Foi aqui que eu conheci o trabalho que é feito com alunos deficientes físicos, né, porque nesse caso aqui são físicos. Aqui são crianças ditas normais entre parênteses, né, mas que você encontra também inúmeras dificuldades como eu já falei.

Eu acho que talvez uma motora não, seria tranqüilo, como a da menina que já estava se adaptando, né, mesmo no primeiro dia. Seria mais fácil porque ai é só uma questão de ajudar, mas na questão da compreensão, da aprendizagem, se ele não tiver nenhuma deficiência, eu acredito que não.

Desta forma, vê-se que os “deficientes físicos” ainda são considerados “crianças normais” se não tiverem nenhuma deficiência na compreensão e ou na aprendizagem. A deficiência por excelência, aquela que é considerada anormalidade, é a que gera transtornos cognitivos, ou comportamentais acarretando problemas na aprendizagem. Logo, as

deficiências mentais são vistas como as deficiências mais radicais, chegando a se considerar a impossibilidade de trabalho com estas crianças em sala regular.

O QUE SERIA MAIS DIFICIL? -É DM, é um problema seriíssimo ali.
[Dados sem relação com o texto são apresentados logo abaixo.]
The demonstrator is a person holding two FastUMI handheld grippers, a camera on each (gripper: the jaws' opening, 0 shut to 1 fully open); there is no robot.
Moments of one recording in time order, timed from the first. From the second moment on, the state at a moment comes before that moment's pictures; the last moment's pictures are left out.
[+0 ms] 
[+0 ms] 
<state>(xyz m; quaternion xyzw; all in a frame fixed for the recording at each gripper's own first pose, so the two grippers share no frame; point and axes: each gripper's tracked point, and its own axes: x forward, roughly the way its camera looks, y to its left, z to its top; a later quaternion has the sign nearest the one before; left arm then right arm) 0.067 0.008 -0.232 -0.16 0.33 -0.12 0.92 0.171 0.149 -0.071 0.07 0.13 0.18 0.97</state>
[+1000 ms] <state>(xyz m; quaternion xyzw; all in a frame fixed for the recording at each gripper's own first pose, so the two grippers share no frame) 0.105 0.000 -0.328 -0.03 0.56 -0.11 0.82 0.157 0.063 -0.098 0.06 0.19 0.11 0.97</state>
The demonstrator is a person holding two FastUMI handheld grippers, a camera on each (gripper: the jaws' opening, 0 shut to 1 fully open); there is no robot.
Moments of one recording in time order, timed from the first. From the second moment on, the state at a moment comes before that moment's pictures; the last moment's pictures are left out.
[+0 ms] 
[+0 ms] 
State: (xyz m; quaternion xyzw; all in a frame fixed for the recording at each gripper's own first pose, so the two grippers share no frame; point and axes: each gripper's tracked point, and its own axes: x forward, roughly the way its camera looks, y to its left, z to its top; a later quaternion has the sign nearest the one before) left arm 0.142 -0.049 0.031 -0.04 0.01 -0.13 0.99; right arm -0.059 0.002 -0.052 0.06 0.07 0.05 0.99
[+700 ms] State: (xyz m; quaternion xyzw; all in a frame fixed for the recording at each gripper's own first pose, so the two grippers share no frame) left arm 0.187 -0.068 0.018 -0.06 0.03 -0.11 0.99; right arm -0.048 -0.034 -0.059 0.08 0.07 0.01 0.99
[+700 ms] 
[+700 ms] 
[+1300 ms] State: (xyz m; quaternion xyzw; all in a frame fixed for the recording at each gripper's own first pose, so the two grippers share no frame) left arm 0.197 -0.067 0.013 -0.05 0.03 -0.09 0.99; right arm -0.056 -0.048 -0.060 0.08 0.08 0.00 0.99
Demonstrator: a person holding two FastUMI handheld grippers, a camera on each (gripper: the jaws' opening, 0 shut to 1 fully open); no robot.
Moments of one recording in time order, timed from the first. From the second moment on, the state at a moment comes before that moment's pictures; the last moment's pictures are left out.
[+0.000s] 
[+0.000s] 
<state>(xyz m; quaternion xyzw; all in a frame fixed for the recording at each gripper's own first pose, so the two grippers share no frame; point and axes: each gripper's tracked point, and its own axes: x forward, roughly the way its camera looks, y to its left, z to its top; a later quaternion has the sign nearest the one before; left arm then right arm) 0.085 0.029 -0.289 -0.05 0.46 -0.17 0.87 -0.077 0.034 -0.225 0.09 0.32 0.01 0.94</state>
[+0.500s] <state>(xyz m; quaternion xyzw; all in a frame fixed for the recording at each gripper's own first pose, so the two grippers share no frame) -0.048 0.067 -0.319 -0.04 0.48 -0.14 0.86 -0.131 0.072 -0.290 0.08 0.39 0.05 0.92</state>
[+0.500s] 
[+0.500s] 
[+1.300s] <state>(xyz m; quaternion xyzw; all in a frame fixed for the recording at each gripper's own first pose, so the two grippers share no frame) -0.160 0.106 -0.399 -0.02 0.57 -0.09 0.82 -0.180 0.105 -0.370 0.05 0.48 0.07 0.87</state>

Eu acho que é bem mais complicado do que uma criança que não vê, mas que tem, não sei, tem a consciência, entendeu? Tem a consciência perfeita, que tem uma deficiência, claro, que não enxerga, mas é totalmente consciente pra tudo. Porque alguém como X, por exemplo, que não tem consciência, não tem, ela não tem consciência, como é que você vai trabalhar com uma pessoa que não sabe o que está fazendo, que não sabe quem é.

O mais difícil de todos, eu acho assim, é o mental que precisa de uma pessoa ali junto com aquele aluno porque lá na escola a gente teve uma experiência assim com uma aluna com deficiência mental no ensino regular e foi um sufoco. Os alunos queriam desistir porque essa aluna, ela tumultuava a sala, ela batia nos colegas, ela xingava, ela fazia tudo. Quer dizer, a professora não sabia como lidar.

A deficiência mental é associada diretamente com o descontrole e a imprevisibilidade e os alunos que a possuem são marcados pelo não saber pleno, pela falta de consciência e pelo comportamento absurdamente inadequado. Desta forma, os alunos com déficit cognitivo e os com problemas comportamentais são postos todos numa mesma categoria, como se ambos os aspectos estivessem sempre associados, dificultando ou até impossibilitando qualquer tentativa de educação formal regular.

Estes são considerados os alunos com maior necessidade de um especialista, visto que seu funcionamento mental é dotado de peculiaridades com as quais os professores não se julgam capazes de lidar. Por isto, são estes alunos que causam maiores problemas para os professores, tanto em termos concretos em sala de aula, quanto angústias, medos e sofrimentos. Estes sentimentos serão trabalhados mais adiante, neste momento são as dificuldades concretas referidas pelos professores que serão discutidas mais detalhadamente.